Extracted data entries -
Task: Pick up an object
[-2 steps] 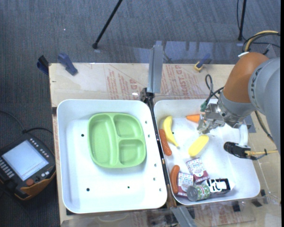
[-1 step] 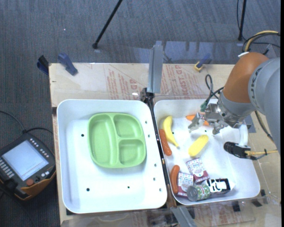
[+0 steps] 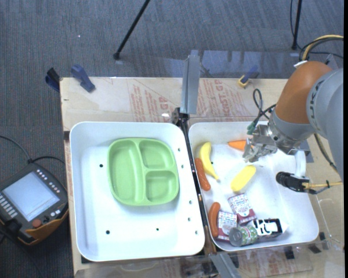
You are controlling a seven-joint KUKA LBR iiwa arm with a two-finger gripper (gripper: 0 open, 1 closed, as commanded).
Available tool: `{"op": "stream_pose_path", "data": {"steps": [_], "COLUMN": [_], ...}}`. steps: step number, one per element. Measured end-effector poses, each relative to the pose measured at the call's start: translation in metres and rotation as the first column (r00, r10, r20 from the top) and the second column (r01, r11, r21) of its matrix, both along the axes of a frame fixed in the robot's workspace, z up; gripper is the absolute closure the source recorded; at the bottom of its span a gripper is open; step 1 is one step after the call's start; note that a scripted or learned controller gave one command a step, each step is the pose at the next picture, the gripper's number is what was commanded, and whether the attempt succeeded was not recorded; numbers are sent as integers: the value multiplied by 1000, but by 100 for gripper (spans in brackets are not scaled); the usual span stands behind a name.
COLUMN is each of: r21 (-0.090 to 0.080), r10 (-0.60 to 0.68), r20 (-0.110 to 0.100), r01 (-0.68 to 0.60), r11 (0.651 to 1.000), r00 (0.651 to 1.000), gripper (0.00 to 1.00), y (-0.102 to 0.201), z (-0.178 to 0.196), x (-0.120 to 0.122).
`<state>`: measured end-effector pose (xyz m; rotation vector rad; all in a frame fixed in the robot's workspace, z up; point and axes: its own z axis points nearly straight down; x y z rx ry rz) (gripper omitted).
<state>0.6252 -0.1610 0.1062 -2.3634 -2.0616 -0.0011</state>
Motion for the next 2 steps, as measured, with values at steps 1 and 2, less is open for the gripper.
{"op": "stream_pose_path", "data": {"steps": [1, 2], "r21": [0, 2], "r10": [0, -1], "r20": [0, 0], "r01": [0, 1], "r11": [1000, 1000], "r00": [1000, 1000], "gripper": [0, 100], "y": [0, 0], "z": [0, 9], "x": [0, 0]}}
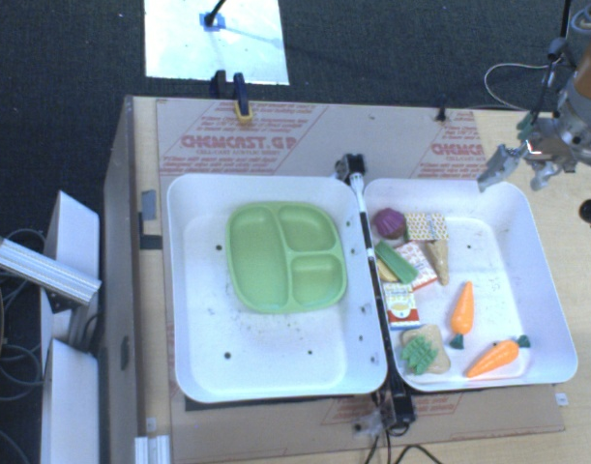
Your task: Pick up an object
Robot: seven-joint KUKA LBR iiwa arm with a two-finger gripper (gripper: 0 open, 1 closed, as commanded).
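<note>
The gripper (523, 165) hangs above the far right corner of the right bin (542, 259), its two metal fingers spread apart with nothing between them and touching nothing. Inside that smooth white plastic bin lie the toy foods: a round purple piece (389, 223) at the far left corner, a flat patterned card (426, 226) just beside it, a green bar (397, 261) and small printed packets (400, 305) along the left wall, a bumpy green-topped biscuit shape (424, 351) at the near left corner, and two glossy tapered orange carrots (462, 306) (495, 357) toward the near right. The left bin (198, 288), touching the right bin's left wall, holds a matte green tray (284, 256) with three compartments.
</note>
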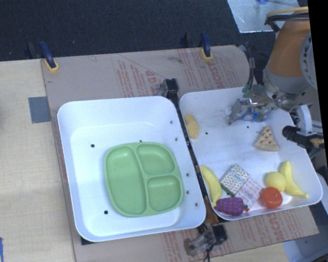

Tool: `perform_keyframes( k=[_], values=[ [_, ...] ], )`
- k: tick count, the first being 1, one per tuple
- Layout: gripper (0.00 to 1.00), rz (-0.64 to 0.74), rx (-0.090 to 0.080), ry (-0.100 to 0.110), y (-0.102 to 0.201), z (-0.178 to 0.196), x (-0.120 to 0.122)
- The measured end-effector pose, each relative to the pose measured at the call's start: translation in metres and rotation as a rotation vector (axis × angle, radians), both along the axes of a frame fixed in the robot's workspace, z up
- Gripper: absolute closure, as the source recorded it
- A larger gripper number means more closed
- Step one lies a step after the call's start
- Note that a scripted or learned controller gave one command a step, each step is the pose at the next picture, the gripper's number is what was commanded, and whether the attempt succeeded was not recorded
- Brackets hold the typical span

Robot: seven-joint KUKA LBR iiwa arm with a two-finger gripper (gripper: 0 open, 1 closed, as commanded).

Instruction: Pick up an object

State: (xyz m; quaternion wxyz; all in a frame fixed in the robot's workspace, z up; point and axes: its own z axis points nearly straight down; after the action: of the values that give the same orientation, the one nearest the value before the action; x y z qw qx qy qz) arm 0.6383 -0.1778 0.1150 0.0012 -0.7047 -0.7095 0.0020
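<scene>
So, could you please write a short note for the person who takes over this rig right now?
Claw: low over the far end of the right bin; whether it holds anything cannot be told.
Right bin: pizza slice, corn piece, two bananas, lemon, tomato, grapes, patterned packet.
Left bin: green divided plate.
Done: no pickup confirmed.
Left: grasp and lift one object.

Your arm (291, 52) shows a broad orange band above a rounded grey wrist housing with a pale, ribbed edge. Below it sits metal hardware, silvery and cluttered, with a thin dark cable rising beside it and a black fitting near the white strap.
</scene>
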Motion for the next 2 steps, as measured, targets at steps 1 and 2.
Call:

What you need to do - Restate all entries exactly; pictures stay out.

Solution to this exercise -
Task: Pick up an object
[-2 steps] 
[-1 step] 
[+0 steps] 
You are controlling a seven-joint KUKA LBR iiwa arm with a two-finger gripper (gripper: 0 open, 1 closed, as commanded).
Available tool: `{"op": "stream_pose_path", "data": {"steps": [_], "COLUMN": [_], ...}}`. steps: step number, one per element. Measured end-effector poses, each relative to the pose measured at the call's start: translation in metres and rotation as the first column (r00, r10, r20 from the top) and the second column (r01, r11, r21) of its matrix, both along the axes of a frame fixed in the robot's workspace, z up; gripper is the absolute closure the source recorded; at the bottom of its span a gripper is open; step 1 is one step after the call's start; note that a scripted or learned controller gave one command a step, each step is the pose at the next picture, the gripper's number is what was commanded, and whether the attempt succeeded was not recorded; numbers are sent as integers: the value multiplied by 1000, but by 100 for gripper (spans in brackets are not scaled); the usual span stands behind a name.
COLUMN is each of: r21 (-0.090 to 0.080), r10 (-0.60 to 0.68), r20 (-0.110 to 0.100), r01 (-0.68 to 0.60), r11 (0.651 to 1.000), r00 (0.651 to 1.000), gripper (0.00 to 1.00), y (-0.102 to 0.201), z (-0.178 to 0.196), x (-0.120 to 0.122).
`<state>`: measured end-effector pose (xyz m; rotation vector rad; all in a frame fixed in the robot's workspace, z up; point and axes: its own z axis points nearly straight down; x y z rx ry rz) (gripper omitted).
<state>0.6252 -0.1610 0.1062 -2.3634 -2.0616 -0.0011</state>
Motion for the next 2 steps, as measured, with values at steps 1 and 2, less is open for the gripper.
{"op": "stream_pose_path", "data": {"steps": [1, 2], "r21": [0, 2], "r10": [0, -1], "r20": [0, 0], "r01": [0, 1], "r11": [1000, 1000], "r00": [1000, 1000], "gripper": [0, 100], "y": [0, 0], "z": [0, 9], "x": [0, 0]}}
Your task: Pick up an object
Robot: seven-joint KUKA LBR iiwa arm with a two-finger gripper (gripper: 0 open, 1 closed, as commanded).
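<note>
The gripper (523, 165) hangs above the far right corner of the right bin (542, 259), its two metal fingers spread apart with nothing between them and touching nothing. Inside that smooth white plastic bin lie the toy foods: a round purple piece (389, 223) at the far left corner, a flat patterned card (426, 226) just beside it, a green bar (397, 261) and small printed packets (400, 305) along the left wall, a bumpy green-topped biscuit shape (424, 351) at the near left corner, and two glossy tapered orange carrots (462, 306) (495, 357) toward the near right. The left bin (198, 288), touching the right bin's left wall, holds a matte green tray (284, 256) with three compartments.
</note>
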
Tool: `perform_keyframes( k=[_], values=[ [_, ...] ], )`
- k: tick count, the first being 1, one per tuple
- Layout: gripper (0.00 to 1.00), rz (-0.64 to 0.74), rx (-0.090 to 0.080), ry (-0.100 to 0.110), y (-0.102 to 0.201), z (-0.178 to 0.196), x (-0.120 to 0.122)
- The measured end-effector pose, each relative to the pose measured at the call's start: translation in metres and rotation as a rotation vector (axis × angle, radians), both along the axes of a frame fixed in the robot's workspace, z up
- Gripper: absolute closure, as the source recorded it
- A larger gripper number means more closed
- Step one lies a step after the call's start
- Note that a scripted or learned controller gave one command a step, each step is the pose at the next picture, the gripper's number is what was commanded, and whether the attempt succeeded was not recorded
- Brackets hold the typical span

Robot: seven-joint KUKA LBR iiwa arm with a two-finger gripper (gripper: 0 open, 1 closed, as commanded).

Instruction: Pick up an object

State: (xyz m; quaternion wxyz; all in a frame fixed in the robot's workspace, z up; point and axes: its own z axis points nearly straight down; after the action: of the values that give the same orientation, the one nearest the value before the action; x y z qw qx qy qz) arm 0.6383 -0.1778 0.1150 0.0012 -0.7047 -0.7095 0.0020
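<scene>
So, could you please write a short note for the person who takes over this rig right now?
Claw: low over the far end of the right bin; whether it holds anything cannot be told.
Right bin: pizza slice, corn piece, two bananas, lemon, tomato, grapes, patterned packet.
Left bin: green divided plate.
Done: no pickup confirmed.
Left: grasp and lift one object.

Your arm (291, 52) shows a broad orange band above a rounded grey wrist housing with a pale, ribbed edge. Below it sits metal hardware, silvery and cluttered, with a thin dark cable rising beside it and a black fitting near the white strap.
</scene>
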Motion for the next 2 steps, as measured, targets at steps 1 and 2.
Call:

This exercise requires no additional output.